◆ WHAT YOU NEED TO DO: Tally how many lines in the material include the word "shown", then give that figure by itself.

*** Opening of SOURCE MATERIAL ***

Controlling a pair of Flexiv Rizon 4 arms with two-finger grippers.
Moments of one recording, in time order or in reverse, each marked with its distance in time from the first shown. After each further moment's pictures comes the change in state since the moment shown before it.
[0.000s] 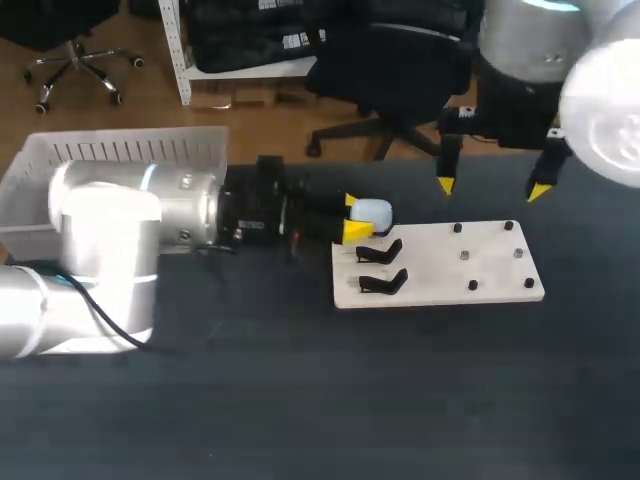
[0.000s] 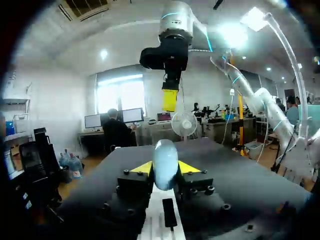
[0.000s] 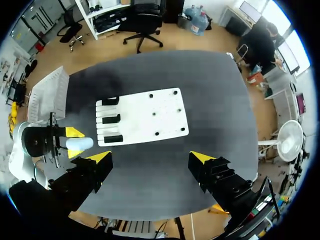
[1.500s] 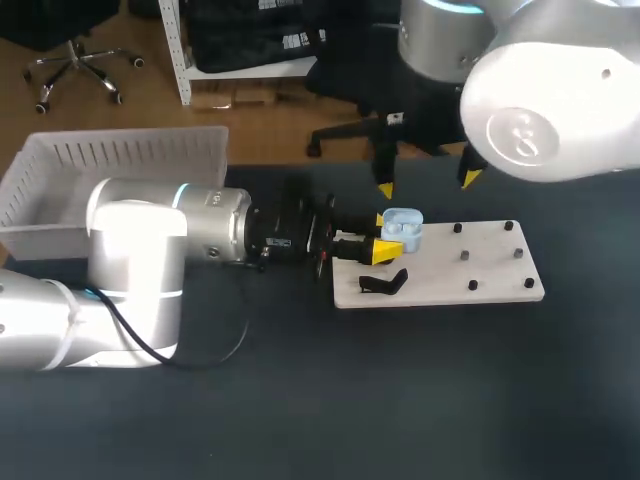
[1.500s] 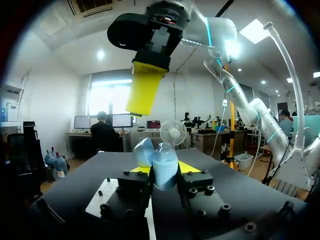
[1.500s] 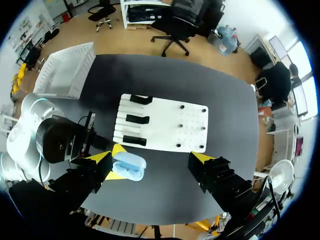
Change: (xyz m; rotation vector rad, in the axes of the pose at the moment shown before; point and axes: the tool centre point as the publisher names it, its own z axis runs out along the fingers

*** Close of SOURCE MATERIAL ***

◆ RESPONSE TO THE TASK: 2